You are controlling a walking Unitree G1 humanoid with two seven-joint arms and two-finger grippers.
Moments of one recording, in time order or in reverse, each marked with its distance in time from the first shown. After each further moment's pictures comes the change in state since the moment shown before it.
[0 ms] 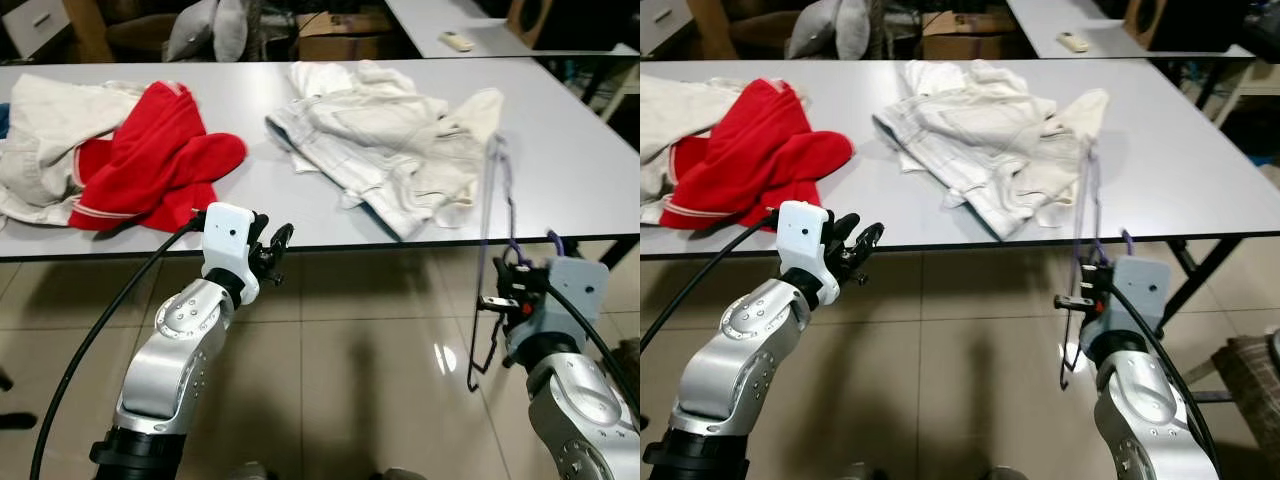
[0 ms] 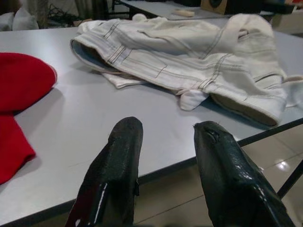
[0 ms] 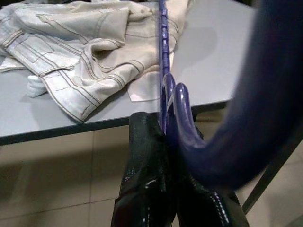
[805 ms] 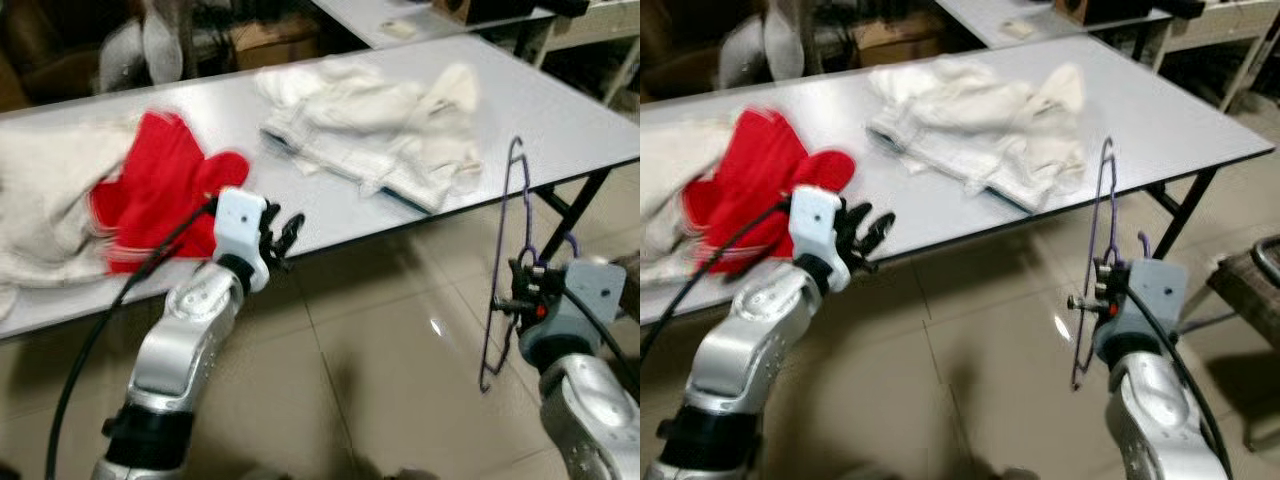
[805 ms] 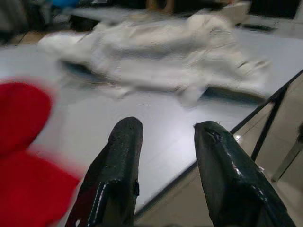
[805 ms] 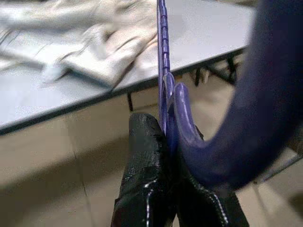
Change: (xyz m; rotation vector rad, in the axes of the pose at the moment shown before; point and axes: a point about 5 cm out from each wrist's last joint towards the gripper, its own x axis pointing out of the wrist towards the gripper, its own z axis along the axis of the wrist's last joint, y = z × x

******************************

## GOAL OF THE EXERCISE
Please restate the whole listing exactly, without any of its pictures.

## EXERCISE RESPONSE
You are controlling a walking Unitree G1 humanoid with two seven-joint arms and two-finger grippers.
Moments of one recording, in time order or in reverse, each marked with its distance in time from the first shown. After each further moment's pictures comes the change in state since the moment shown before it.
[0 ms] 
[0 ms] 
[0 ms] 
[805 ms] 
[805 ms] 
[805 ms] 
Change: (xyz m; rotation vector rad, in the axes of the pose at the moment shown before; point and axes: a point about 5 cm out from each wrist's last joint towards the gripper, its own x axis pointing out of the wrist towards the gripper, its own z axis along the axis of the wrist's last joint, y = z × x

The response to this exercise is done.